■ **Task instructions**:
What lines in the entries hold the string "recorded"? List them.

[Source data]
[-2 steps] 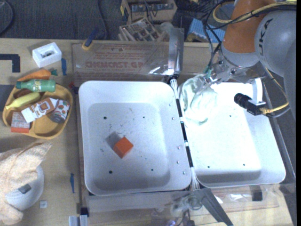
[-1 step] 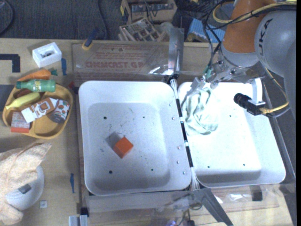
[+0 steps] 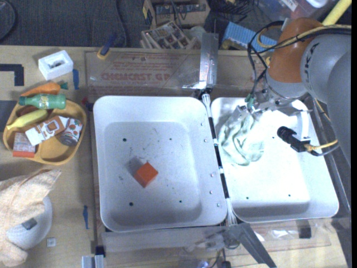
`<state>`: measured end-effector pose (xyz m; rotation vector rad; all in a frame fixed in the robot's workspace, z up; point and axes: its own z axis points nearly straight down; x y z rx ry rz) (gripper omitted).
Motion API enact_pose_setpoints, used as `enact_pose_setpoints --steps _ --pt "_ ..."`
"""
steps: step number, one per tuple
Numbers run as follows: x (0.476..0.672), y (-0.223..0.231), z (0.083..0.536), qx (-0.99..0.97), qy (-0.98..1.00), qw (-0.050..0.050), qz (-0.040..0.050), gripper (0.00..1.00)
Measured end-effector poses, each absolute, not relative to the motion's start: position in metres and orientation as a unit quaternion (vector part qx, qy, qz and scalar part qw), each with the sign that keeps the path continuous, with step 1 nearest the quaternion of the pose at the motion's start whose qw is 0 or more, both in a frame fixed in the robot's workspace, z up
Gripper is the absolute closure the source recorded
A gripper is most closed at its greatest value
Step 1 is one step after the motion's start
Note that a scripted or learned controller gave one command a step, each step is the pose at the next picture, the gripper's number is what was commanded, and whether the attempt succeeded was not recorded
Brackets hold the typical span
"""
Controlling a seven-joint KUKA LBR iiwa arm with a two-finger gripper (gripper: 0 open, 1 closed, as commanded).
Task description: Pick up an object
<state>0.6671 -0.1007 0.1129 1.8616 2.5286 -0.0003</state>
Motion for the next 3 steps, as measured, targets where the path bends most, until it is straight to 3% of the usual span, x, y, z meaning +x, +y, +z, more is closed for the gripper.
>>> enact_pose_setpoints --steps 1,2,3 --pt "0.657 -0.1 0.093 0.575 0.818 0.007 0.0037 0.0" --pt "0.627 -0.075 0.187 0.621 0.784 0.002 0.0006 0.0" --pt "0.623 -0.114 0.097 0.594 0.804 0.004 0.0018 0.0"
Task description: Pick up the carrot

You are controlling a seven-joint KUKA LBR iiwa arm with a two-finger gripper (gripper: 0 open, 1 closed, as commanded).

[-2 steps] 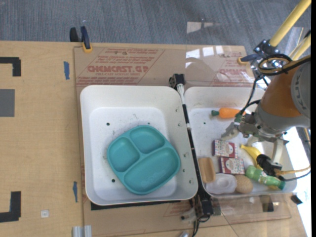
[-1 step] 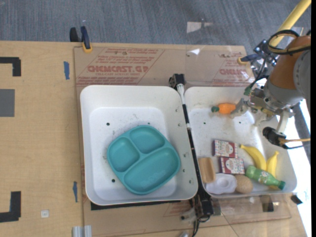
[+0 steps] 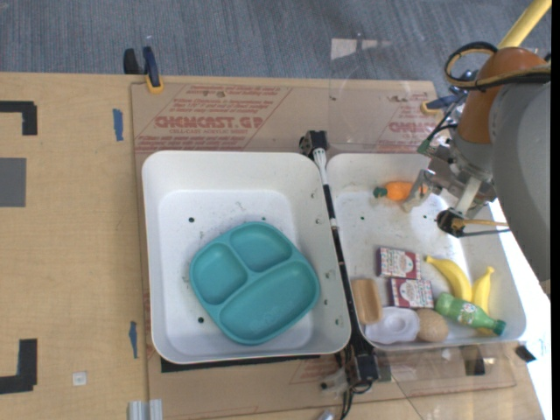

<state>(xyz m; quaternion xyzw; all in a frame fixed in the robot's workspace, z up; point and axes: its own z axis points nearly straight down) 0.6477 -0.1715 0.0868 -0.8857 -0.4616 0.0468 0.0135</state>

■ **Answer area**:
Gripper is the absolute closure the source recorded
Note that a scripted or learned controller gave one command a step, each step is the pose at the next picture, the gripper's number is what was commanded, and whether the attempt succeeded was not recorded

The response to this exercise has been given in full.